Il lavoro fa parte delle nostre vite. Questo lo sanno tutti, questa è la realtà di ciascuno di noi. E questo vale naturalmente per chi un lavoro ce l’ha, per chi si definisce un fortunato. Fruire di un lavoro stabile, oggi, come forse mai nella storia italiana, sembra essere un desiderio che equipara giovani ed adulti, un’ambizione difficile da raggiungere, lenta e piena di ostacoli. Ho avuto la fortuna circa venti anni fa di entrare nel mondo del lavoro. Svolgo la mia attività lavorativa all’interno del porto di Salerno e posso affermare con convinzione di essere molto orgoglioso del mio lavoro. Dalle nostre parti, nella nostra terra, il lavoro portuale per tradizione viene tramandato da padre in figlio, una sorta di arte che si lascia in eredità, di generazione in generazione, un’attività dura ma per chi la passione ce l’ha dentro, piena di soddisfazioni. Negli ultimi anni qualcosa è cambiato in questo mondo, in questo settore troppo spesso dimenticato ma di strategica importanza nazionale. Anche il mio porto, questo lavoro che amo così tanto,ha pagato un prezzo altissimo. Forse quello più alto e quello che mai nessuno dovrebbe pagare.

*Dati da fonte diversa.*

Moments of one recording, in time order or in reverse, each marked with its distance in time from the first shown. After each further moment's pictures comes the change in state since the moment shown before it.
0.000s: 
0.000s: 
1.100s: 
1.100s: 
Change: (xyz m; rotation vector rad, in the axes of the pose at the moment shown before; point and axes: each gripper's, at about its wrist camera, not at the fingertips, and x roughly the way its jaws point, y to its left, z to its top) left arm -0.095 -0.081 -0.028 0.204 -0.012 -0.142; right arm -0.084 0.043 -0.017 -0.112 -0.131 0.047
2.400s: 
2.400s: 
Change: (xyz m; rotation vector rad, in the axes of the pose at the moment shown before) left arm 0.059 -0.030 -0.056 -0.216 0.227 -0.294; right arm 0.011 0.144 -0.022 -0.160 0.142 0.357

Negli ultimi anni, due amici, due colleghi, due lavoratori, due padri di famiglia hanno perso la vita mentre svolgevano le loro attività, mentre, come tutti i giorni della loro vita, erano dediti al lavoro, quel lavoro che come me hanno svolto sempre con gran passione e amore. Sembra davvero tutto così surreale quando il pensiero volge a questa triste vicissitudine, perché dopo che si spengono i riflettori sulla dolorosa vicenda, resta la disperazione delle famiglie, resta l’amarezza di non aver potuto fare niente per evitare questa tragedia e solo chi la vive può realmente rendersi conto di cosa si parla. Perché con la vita non si scherza. Perché sul lavoro la sicurezza viene prima di ogni altra cosa, proprio perché è un valore imprescindibile. Ogni anno sono migliaia i lavoratori che perdono la vita durante lo svolgimento delle loro attività lavorative. E questo non dovrebbe mai accadere. Tutti dovrebbero industriarsi affinché i rischi sul posto di lavoro vengano ridotti all’osso, affinché ci sia una vera disciplina sul lavoro nel settore portuale e affinché si contrastino le morti sul lavoro.

Il lavoro su cui si fonda lo Stato italiano e che dovrebbe essere un caposaldo della nostra Costituzione, diventa invece, quando accadano questi drammi, motivo di grandi sofferenze, per i lavoratori del settore e per le loro famiglie. Nonostante siano state emanate delle leggi in cui vengono elencati tutti gli obblighi e le misure di tutela per evitare questa carneficina, la situazione, ad oggi, non sembra migliorare. Forse queste norme non bastano? Dovrebbero esserci maggiori controlli? Si applica davvero la normativa in materia di tutela della salute e della sicurezza dei lavoratori portuali? Si rispettano davvero gli obblighi dei soggetti coinvolti nel sistema di salute e sicurezza dei porti? Di certo qualcosa non funziona! Anche quelle norme che hanno reso il lavoro più precario hanno sicuramente contribuito a rendere sempre più incerte le condizioni di sicurezza nei luoghi di lavoro. Il lavoro deve essere, prima di tutto, un’attività che nobilita l’uomo, di qualunque lavoro si parli, dal più umile al più altamente specializzato e lavorare in sicurezza è un nostro diritto. Guai a calpestare la dignità umana. Questo proprio non possiamo più permettercelo.